• _What the task requires_: Shown below are entries with pictures; the line with "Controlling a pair" through the line with "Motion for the" is the span to retype exactly, and the pictures stay out.

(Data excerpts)
#####
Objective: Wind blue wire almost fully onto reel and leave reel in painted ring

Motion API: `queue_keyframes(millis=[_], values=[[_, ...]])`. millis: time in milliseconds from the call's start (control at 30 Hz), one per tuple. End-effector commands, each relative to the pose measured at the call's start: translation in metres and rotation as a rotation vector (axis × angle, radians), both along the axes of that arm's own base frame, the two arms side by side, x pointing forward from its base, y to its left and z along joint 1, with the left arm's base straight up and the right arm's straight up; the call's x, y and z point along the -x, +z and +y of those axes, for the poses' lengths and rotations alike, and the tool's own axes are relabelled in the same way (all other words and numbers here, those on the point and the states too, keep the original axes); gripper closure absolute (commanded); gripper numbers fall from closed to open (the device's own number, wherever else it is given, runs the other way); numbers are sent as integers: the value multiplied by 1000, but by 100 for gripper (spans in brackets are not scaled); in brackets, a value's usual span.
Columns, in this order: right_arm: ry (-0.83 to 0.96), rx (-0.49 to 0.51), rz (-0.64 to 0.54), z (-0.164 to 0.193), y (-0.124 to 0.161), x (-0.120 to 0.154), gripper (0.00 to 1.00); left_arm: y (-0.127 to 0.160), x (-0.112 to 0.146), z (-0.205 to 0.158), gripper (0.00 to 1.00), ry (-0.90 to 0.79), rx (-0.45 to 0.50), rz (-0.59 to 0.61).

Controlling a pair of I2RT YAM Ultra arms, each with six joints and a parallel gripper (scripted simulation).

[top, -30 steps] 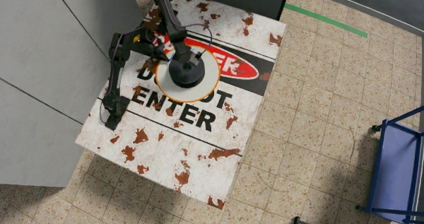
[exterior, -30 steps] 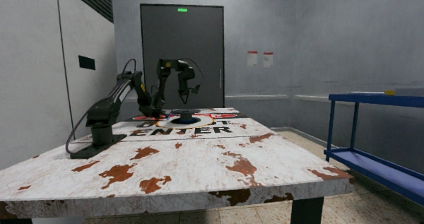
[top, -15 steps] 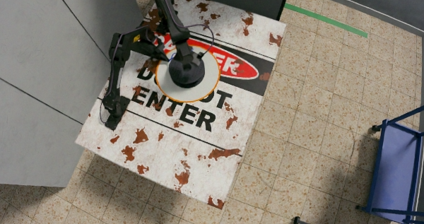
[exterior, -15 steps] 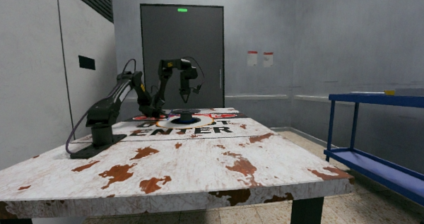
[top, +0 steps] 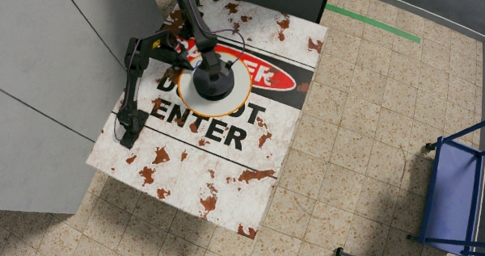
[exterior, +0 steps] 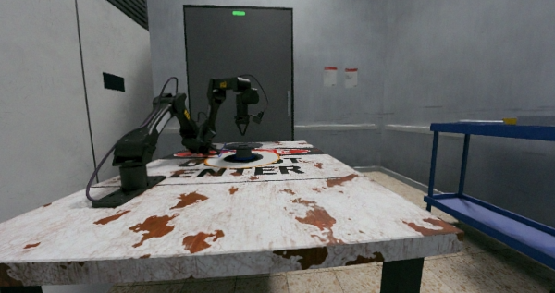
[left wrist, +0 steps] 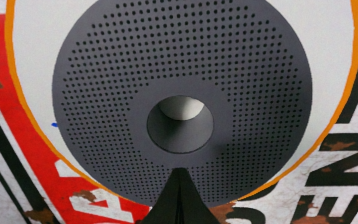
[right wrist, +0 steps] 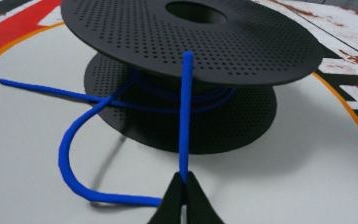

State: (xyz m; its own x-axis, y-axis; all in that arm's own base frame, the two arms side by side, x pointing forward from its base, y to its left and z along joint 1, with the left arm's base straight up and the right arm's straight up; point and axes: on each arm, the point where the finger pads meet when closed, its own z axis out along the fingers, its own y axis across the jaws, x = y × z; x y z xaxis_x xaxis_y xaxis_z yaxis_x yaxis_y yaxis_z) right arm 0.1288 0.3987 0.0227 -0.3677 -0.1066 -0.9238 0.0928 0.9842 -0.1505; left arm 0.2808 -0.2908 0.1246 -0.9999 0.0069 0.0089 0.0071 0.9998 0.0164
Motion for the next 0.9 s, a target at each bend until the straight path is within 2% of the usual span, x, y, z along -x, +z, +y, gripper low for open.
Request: queue_keyframes(millis=[0, 333, 867], values=[[6, -36, -11, 9, 1, -2, 100, 12, -3, 0, 100, 18, 16, -9], [6, -36, -11, 9, 1, -2, 100, 12, -3, 0, 100, 72, 16, -9], [6, -36, -11, 9, 1, -2, 100, 12, -3, 0, 100, 318, 15, -11]])
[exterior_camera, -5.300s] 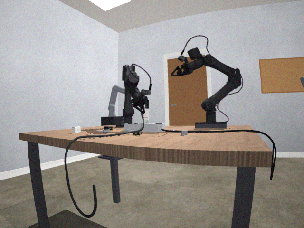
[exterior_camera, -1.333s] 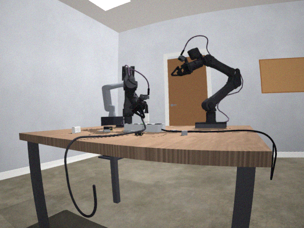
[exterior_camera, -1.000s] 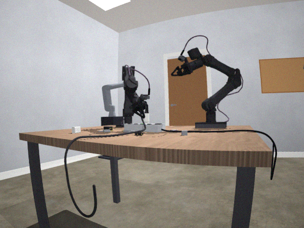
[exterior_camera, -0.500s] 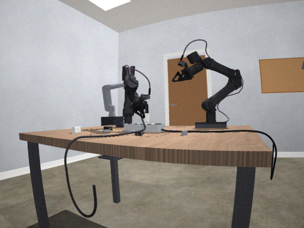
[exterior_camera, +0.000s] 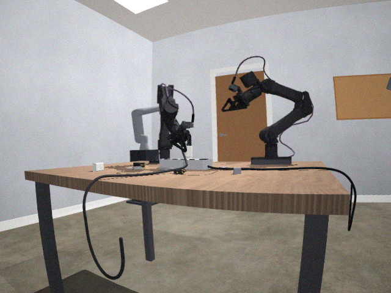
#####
• _Solution for this exercise_:
Controlling a pair of I2RT YAM Ultra arms, each with six joints and a parallel gripper (scripted simulation).

[top, -30 steps] 
[exterior, -30 steps] 
[top, -15 steps] 
[exterior, -15 steps] 
[top, +0 steps] 
[exterior, +0 steps] 
[left wrist, +0 steps] 
[right wrist, +0 steps] 

State: (xyz m; its own x-axis, y-axis; all in that arm's own base frame, the two arms side by side, x pointing forward from its base, y to its left and z along joint 1, with the left arm's base straight up and the right arm's straight up; point and axes: on each arm, the point where the finger pads meet when closed, its own z axis out along the fingers, its own y axis across the jaws, x = y × z; x y z xaxis_x xaxis_y xaxis_z yaxis_x yaxis_y yaxis_z) right arm 0.1288 0.3987 0.0227 -0.3677 -0.1066 -0.9238 0.0928 0.9842 -0.1505; left arm 0.2808 -0.2908 0.1246 -0.9999 0.0069 0.0089 0.0071 0.9998 0.0164
Motion for the next 0.9 s, a target at each bend until the straight path is within 2% of the usual span, x, y, z along -x, +z, +y, gripper low for open.

No part of the exercise remains open.